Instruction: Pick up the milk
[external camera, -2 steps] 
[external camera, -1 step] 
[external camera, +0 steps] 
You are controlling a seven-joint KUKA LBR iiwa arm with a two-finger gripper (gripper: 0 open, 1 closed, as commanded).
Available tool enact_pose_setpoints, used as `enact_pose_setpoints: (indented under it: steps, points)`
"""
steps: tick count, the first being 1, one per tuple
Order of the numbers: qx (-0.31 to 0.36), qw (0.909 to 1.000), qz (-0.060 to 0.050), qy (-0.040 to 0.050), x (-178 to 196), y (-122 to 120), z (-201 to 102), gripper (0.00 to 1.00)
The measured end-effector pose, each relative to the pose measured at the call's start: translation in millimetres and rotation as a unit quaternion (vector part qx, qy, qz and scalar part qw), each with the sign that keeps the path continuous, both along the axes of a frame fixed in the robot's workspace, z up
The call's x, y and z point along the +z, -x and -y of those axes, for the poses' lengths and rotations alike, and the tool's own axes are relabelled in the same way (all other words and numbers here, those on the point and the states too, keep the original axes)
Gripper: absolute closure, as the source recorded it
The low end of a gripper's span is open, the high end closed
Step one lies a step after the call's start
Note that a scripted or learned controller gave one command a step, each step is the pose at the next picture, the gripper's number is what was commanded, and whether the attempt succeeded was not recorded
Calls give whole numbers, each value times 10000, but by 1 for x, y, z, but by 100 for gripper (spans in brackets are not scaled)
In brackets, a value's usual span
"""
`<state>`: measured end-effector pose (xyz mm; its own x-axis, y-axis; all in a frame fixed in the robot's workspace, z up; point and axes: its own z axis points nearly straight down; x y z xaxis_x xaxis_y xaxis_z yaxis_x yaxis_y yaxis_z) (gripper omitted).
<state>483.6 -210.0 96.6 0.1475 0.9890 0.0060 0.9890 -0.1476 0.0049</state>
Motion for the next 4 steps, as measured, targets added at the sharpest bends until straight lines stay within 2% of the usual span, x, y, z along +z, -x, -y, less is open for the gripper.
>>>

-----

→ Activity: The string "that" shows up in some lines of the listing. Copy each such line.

→ Problem solution:
The measured end-effector pose, each relative to the pose measured at the call's start: translation in millimetres and rotation as a unit quaternion (vector part qx, qy, qz and scalar part qw), each with the sign that keeps the path continuous, both along the axes of a frame fixed in the robot's workspace, z up
Note that a scripted or learned controller gave one command a step, each step is the pose at the next picture, the gripper's number is what was commanded, and whether the attempt succeeded was not recorded

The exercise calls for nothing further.